# TASK OBJECTIVE:
Wherever a line holds the word "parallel", copy that line from the data.
Start of DATA PROVIDED
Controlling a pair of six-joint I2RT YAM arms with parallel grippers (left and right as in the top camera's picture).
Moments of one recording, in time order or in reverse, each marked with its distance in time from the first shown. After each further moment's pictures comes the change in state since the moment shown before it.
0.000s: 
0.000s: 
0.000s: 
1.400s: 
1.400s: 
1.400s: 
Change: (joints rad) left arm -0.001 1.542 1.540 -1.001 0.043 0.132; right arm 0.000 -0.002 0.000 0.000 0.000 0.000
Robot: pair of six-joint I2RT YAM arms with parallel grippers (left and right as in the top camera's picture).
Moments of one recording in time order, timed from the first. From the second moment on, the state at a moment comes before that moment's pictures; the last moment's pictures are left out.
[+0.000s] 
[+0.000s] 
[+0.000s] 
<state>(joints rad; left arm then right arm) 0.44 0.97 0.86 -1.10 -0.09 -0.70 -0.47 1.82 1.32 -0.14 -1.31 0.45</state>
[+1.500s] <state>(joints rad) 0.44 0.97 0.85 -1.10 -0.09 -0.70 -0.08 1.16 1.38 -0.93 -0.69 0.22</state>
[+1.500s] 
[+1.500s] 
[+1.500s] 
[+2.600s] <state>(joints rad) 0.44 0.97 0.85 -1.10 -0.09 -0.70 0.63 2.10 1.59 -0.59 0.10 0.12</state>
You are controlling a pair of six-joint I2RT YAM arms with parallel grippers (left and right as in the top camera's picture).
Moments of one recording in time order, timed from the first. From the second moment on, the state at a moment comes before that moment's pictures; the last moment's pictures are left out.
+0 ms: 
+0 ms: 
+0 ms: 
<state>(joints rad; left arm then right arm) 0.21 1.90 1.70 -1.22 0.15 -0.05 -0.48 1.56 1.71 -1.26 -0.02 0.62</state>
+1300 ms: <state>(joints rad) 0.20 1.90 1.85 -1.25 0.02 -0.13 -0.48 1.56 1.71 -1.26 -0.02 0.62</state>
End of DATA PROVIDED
# ANSWER TO THE EXERCISE:
Controlling a pair of six-joint I2RT YAM arms with parallel grippers (left and right as in the top camera's picture).
Robot: pair of six-joint I2RT YAM arms with parallel grippers (left and right as in the top camera's picture).
You are controlling a pair of six-joint I2RT YAM arms with parallel grippers (left and right as in the top camera's picture).

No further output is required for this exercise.